Infection experiments suggest new mutations allow Lineage C to move better between hosts, according to the latest study by Dr Read and colleagues, which has yet to be published in a journal. scientific. Many infected rabbits show a strange form of myxomatosis, developing massive swellings in the eyes and ears. It is precisely these places where mosquitoes like to drink blood – and where viruses can have a better chance of reaching a new host.

Virologists see some important lessons the myxoma virus can offer as the world grapples with the Covid pandemic. Both diseases are influenced not only by the genetic make-up of the virus, but also by the defenses of its host.

As the pandemic continues into its third year, people are more protected than ever thanks to the immunity that has developed from vaccinations and infections.

But the coronavirus, like myxoma, has not been on an inevitable path to mildness.

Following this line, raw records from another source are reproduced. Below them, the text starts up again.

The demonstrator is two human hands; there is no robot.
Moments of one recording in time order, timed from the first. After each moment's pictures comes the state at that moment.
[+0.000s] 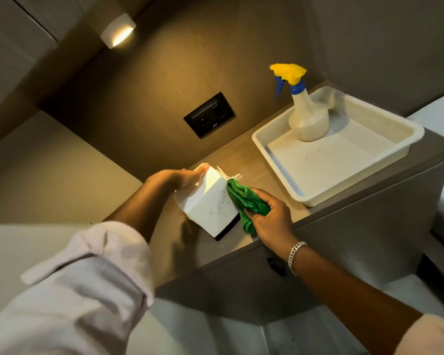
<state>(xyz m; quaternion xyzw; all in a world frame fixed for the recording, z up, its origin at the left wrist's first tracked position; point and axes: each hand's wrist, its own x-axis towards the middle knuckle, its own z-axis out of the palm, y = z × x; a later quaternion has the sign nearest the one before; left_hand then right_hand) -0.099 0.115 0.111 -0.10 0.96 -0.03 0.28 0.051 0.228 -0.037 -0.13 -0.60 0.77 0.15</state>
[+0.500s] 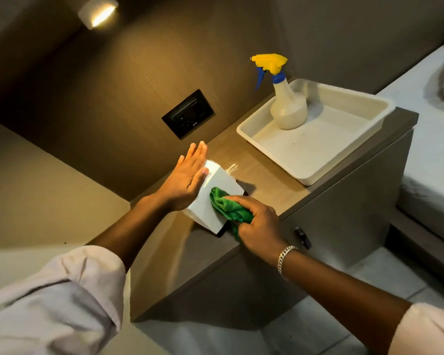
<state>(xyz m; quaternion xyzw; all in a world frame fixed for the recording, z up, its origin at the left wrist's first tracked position) -0.110 0.067 0.066 0.47 0.88 0.04 0.06 0.066 0.164 -0.030 -0.12 -0.69 0.67 0.25</state>
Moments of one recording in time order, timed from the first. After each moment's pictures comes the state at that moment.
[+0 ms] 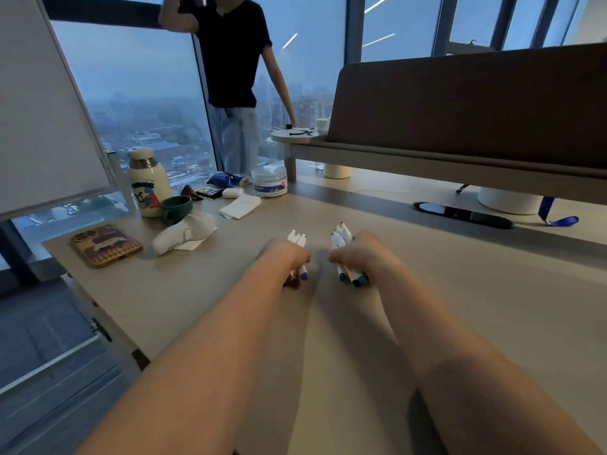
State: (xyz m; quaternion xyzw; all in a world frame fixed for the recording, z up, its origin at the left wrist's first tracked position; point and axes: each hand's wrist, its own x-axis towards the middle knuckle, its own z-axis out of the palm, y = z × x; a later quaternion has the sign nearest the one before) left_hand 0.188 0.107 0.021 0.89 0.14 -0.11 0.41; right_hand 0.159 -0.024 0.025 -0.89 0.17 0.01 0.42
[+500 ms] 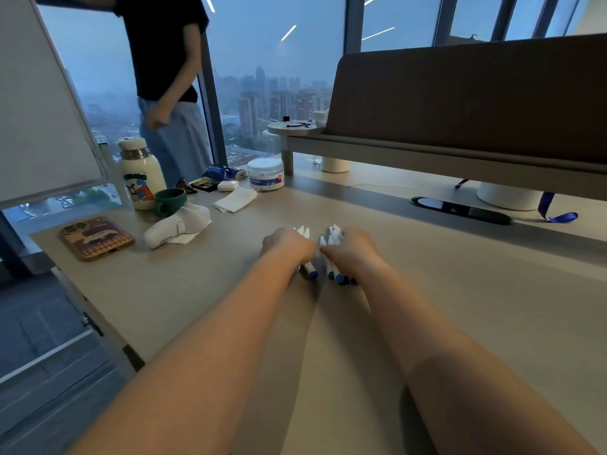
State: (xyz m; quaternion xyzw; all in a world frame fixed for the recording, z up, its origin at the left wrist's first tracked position) left_hand 0.191 0.093 0.022 0.95 0.11 -0.07 0.29; right_hand 0.176 -0.018 0.005 -0.93 0.12 -0.05 0.36
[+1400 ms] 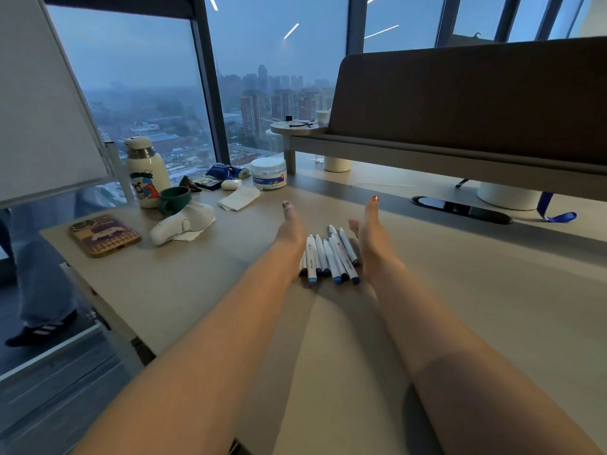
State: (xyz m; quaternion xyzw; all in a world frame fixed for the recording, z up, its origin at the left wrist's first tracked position) left_hand 0.179 0.091 0.031 0.71 0.15 -0.10 0.68; right_hand 0.151 -0.023 0.021 -0.70 0.13 -0.06 0.70
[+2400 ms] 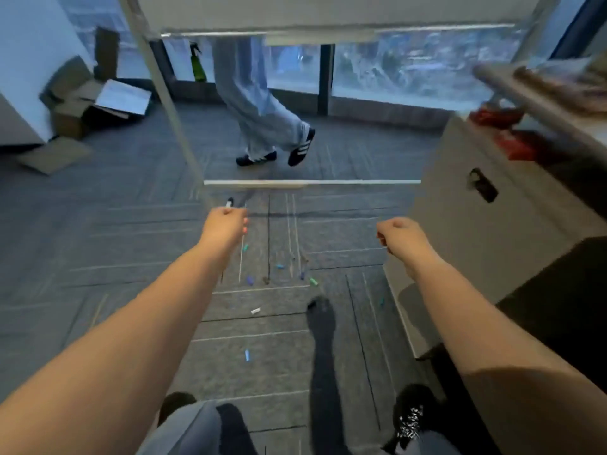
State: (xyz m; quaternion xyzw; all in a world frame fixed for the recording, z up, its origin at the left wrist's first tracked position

The Delta variant, which emerged in the United States last fall, was deadlier than the original version of the virus. Delta was replaced by Omicron, which caused less severe illness for the average person. But virologists at the University of Tokyo have conducted experiments suggesting that the Omicron variant evolves into more dangerous forms.

“We don’t know what the next stage of evolution will be,” warned Dr. Katzourakis. “This chapter of the evolutionary trajectory of virulence has yet to be written.”